### Task goal
Set down a word-for-word copy of the data below, limited to the lines from the first through the line with "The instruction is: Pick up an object".

### Data extracts

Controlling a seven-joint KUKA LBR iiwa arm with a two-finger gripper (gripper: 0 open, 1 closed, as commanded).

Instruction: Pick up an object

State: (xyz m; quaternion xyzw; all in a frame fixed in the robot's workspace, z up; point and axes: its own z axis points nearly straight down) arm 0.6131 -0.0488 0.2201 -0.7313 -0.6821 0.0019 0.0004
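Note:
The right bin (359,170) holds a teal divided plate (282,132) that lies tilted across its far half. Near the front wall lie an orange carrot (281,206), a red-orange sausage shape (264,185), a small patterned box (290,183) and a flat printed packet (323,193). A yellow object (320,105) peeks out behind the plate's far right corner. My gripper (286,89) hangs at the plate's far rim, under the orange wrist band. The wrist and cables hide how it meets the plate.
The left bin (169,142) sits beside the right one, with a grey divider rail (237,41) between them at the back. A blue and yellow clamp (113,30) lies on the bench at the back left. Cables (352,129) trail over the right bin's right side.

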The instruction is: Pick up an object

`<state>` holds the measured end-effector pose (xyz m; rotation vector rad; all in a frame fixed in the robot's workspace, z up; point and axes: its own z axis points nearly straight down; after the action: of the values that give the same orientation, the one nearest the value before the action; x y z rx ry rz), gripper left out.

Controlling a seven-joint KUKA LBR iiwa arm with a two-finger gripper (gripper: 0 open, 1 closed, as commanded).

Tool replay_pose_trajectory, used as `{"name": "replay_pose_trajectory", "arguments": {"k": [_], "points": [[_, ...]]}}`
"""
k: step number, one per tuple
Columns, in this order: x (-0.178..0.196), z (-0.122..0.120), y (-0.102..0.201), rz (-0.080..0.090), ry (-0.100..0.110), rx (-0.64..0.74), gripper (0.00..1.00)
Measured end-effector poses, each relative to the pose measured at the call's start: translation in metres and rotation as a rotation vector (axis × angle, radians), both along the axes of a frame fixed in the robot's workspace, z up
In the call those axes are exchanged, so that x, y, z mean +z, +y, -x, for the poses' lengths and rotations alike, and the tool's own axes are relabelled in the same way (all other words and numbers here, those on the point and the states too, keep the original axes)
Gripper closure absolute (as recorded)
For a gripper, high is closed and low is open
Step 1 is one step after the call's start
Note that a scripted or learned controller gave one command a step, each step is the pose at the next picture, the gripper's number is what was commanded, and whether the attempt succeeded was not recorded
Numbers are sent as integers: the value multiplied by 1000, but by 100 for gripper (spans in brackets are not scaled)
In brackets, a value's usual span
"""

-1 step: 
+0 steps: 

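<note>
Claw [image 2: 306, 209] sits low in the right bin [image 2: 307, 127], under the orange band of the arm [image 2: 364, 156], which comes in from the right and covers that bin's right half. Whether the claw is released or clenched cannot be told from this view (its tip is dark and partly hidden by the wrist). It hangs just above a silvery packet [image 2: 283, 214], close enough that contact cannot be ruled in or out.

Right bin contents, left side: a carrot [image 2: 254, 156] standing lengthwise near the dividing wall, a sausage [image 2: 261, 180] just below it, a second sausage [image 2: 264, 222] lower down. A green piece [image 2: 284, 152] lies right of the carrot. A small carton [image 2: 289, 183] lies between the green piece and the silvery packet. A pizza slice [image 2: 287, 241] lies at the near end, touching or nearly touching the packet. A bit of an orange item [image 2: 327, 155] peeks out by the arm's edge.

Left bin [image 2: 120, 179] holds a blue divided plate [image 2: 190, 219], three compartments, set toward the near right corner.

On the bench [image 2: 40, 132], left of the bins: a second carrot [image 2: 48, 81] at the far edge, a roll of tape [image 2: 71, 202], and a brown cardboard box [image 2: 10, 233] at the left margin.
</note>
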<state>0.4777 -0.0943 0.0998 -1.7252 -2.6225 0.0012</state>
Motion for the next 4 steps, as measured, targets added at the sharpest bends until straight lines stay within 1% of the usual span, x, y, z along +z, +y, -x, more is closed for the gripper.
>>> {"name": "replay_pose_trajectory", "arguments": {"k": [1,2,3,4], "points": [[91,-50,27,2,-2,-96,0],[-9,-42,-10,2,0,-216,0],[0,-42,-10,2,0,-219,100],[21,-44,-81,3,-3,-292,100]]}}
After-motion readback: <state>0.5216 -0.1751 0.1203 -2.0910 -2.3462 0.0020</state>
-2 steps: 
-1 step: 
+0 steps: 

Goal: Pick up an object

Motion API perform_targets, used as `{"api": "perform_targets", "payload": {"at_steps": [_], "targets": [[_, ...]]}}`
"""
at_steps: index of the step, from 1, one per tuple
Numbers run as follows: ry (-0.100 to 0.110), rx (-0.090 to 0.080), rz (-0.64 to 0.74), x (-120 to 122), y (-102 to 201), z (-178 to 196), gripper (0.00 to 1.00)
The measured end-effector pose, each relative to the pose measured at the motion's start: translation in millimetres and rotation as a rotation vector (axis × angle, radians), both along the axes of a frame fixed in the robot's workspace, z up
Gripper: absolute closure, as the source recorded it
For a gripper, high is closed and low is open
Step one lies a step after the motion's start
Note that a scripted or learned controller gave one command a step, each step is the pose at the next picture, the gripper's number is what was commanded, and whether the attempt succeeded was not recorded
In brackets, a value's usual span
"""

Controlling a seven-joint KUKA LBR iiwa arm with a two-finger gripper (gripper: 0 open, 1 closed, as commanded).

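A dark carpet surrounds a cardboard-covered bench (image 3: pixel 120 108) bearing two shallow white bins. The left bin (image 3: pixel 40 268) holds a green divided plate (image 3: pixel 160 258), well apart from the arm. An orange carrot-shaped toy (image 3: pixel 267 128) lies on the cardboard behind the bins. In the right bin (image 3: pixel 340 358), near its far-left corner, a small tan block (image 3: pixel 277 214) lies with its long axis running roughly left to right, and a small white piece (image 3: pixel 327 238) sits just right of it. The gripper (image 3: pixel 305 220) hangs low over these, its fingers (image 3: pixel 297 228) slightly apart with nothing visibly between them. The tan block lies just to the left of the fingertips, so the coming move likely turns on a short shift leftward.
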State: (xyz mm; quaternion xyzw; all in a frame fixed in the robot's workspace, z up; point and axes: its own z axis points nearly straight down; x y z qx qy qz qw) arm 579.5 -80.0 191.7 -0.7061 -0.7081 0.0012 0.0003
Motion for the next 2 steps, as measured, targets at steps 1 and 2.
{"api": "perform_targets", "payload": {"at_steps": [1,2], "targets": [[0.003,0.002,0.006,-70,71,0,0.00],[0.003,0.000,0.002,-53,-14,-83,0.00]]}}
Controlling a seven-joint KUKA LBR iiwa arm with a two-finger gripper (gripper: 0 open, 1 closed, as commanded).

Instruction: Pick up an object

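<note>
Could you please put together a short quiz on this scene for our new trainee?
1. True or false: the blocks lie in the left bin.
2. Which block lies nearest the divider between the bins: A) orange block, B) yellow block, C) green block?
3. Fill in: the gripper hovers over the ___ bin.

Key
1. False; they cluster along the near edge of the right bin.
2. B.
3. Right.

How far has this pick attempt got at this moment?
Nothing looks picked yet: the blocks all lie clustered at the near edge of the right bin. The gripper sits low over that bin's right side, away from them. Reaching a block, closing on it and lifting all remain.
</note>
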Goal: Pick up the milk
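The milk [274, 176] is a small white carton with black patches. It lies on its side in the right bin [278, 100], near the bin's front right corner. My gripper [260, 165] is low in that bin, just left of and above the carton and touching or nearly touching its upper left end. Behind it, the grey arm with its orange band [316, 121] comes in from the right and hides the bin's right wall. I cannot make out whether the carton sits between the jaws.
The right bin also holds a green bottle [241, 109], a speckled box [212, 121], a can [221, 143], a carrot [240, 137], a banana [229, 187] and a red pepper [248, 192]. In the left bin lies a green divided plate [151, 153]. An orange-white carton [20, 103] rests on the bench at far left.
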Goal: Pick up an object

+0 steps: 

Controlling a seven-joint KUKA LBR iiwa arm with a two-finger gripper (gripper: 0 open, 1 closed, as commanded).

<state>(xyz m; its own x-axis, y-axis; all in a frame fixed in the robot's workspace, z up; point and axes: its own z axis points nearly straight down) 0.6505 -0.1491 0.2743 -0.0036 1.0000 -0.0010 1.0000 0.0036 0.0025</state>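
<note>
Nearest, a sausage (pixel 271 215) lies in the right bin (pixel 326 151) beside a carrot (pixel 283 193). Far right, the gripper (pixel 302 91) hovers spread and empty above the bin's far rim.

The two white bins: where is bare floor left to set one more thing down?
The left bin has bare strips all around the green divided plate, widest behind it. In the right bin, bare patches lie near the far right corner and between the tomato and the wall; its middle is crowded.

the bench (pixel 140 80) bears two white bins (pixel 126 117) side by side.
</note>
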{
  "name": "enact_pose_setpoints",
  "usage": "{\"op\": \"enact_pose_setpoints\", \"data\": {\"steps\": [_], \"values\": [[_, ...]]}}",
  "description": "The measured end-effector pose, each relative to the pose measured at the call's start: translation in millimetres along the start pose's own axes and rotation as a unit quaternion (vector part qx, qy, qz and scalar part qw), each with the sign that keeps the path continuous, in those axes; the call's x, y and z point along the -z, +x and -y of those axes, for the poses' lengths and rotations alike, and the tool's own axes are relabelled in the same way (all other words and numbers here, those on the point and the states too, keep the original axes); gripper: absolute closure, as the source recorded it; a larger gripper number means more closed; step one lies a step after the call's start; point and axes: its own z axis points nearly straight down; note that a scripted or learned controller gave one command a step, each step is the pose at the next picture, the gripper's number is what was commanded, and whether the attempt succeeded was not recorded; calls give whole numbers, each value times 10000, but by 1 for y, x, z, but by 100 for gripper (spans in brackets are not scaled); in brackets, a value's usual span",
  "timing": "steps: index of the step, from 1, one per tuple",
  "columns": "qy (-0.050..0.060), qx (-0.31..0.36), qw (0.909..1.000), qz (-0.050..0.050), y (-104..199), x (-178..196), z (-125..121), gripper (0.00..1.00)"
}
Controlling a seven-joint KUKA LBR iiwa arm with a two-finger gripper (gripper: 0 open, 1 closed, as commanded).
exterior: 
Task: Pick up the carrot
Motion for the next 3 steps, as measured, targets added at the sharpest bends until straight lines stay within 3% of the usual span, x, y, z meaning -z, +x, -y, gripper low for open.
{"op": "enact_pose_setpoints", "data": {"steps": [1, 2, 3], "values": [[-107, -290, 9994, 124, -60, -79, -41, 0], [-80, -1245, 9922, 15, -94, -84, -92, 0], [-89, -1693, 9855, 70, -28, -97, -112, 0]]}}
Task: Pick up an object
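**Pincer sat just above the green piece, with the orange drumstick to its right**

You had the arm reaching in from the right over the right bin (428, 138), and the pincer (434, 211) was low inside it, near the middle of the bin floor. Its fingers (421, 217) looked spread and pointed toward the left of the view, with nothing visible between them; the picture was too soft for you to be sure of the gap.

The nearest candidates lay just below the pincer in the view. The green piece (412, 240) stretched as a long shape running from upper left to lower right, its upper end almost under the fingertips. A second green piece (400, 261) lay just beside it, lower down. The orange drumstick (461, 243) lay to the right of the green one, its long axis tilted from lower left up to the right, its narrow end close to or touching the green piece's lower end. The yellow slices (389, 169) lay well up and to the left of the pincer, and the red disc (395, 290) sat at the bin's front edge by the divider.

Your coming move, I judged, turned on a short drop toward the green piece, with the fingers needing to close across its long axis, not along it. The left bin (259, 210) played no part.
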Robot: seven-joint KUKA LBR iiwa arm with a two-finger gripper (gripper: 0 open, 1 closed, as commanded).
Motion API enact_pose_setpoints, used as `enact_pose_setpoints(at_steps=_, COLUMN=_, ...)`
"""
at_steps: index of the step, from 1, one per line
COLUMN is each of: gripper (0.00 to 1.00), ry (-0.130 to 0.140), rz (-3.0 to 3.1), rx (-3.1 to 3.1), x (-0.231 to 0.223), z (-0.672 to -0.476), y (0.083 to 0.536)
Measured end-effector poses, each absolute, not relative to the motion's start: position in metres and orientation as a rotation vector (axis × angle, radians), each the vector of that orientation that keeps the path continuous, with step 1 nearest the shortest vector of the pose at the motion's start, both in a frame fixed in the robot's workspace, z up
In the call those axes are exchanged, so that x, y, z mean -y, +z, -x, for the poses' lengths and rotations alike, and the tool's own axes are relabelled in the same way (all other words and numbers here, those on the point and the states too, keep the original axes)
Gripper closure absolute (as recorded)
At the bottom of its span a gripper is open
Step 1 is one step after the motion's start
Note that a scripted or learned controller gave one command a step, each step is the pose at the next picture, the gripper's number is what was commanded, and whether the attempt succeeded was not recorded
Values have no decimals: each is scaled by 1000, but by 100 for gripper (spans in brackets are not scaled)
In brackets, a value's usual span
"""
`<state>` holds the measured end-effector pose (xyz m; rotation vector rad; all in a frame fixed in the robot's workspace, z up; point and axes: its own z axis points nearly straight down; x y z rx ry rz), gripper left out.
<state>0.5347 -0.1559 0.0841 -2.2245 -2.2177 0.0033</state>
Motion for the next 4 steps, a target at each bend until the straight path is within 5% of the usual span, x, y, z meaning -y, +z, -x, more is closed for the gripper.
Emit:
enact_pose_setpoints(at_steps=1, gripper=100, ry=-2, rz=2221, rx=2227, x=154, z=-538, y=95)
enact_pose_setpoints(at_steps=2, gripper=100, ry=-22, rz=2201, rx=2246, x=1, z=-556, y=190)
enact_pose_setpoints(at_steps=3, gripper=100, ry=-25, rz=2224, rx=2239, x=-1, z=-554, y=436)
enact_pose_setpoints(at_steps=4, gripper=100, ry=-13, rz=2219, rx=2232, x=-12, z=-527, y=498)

### Result of this task
Controlling a seven-joint KUKA LBR iiwa arm with a two-finger gripper (gripper: 0 open, 1 closed, as commanded).

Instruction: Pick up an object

State: (xyz m; quaternion xyzw; all in a frame fixed in the robot's workspace, z up; point and axes: its own z axis points nearly straight down) arm 0.6131 -0.0488 0.2201 -0.7313 -0.6821 0.0019 0.0004
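Note:
The right bin (359,170) holds a teal divided plate (282,132) that lies tilted across its far half. Near the front wall lie an orange carrot (281,206), a red-orange sausage shape (264,185), a small patterned box (290,183) and a flat printed packet (323,193). A yellow object (320,105) peeks out behind the plate's far right corner. My gripper (286,89) hangs at the plate's far rim, under the orange wrist band. The wrist and cables hide how it meets the plate.
The left bin (169,142) sits beside the right one, with a grey divider rail (237,41) between them at the back. A blue and yellow clamp (113,30) lies on the bench at the back left. Cables (352,129) trail over the right bin's right side.
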
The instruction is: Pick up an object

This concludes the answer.